Test was run with downloaded sqlite binary running on OSX. The primary
table (terms) has ~1.6 million rows, the others, hundreds. Analyze was run
before queries on both versions. Original .sqlite file was created with 3.7.??
and a pristine copy was made before each test / analyze.
The query:
SELECT terms.term, terms.id, terms.type, terms.product_id FROM terms JOIN
products ON terms.product_id = products.id JOIN sub_categories ON
products.category_id = sub_categories.id WHERE terms.term LIKE 's%' collate
nocase AND sub_categories.parent_id = 89133;
3.7.12 Explain Plan
sele order from deta
---- ------------- ---- ----
0 0 0 SEARCH TABLE terms USING COVERING INDEX
term_id_type_product_id (term>? AND term<?) (~47270 rows)

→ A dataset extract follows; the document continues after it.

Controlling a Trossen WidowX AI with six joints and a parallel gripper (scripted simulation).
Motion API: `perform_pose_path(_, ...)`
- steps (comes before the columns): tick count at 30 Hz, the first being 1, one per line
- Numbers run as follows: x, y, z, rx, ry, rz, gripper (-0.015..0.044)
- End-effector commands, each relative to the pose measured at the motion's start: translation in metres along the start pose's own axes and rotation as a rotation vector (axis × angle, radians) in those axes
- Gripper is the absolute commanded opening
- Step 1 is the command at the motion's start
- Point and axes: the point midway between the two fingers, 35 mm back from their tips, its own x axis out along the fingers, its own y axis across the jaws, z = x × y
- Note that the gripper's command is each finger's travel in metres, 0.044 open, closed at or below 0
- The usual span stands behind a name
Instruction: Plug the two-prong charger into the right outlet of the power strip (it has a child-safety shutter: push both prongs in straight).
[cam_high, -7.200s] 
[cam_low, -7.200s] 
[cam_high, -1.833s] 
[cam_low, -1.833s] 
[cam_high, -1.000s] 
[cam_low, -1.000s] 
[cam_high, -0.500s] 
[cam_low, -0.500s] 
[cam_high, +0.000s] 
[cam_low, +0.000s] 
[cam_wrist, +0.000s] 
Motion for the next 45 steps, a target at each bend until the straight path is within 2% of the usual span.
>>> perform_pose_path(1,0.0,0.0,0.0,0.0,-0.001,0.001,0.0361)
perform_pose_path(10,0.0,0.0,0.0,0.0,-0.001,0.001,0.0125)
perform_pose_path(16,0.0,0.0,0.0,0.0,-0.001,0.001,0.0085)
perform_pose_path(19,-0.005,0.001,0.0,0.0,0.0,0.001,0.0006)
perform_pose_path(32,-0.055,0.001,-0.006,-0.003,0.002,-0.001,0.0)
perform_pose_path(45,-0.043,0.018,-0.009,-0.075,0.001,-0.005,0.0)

0 1 1 SEARCH TABLE products USING COVERING INDEX
index_products_on_id (id=?) (~1 rows)
0 2 2 SEARCH TABLE sub_categories USING INDEX
index_sub_categories_on_id (id=?) (~1 rows)
3.8.1. Explain Plan
sele order from deta
---- ------------- ---- ----
0 0 0 SCAN TABLE terms
0 1 1 SEARCH TABLE products USING COVERING INDEX
index_products_on_id (id=?)
0 2 2 SEARCH TABLE sub_categories USING INDEX
index_sub_categories_on_id (id=?)
Important…
Removing “collate nocase” from the like clause changed the 3.8.1 plan back to
the 3.7.12 plan and restored its former performance. The case_sensitive_like
pragma was not changed and later verified to be off. Data is ASCII only and is
actually only lowercase. The programer that added the nocase clause (ok it was
me) must have been unaware / CYA / crazy.
Sorry if this is a known issue or especially if it’s my bad query /
understanding. I did go through the bug list and could not identify a similar
issue. I wonder if this is really a bug fix. Maybe unicode case insensitivity
was broken in 3.7.12 and is now correct.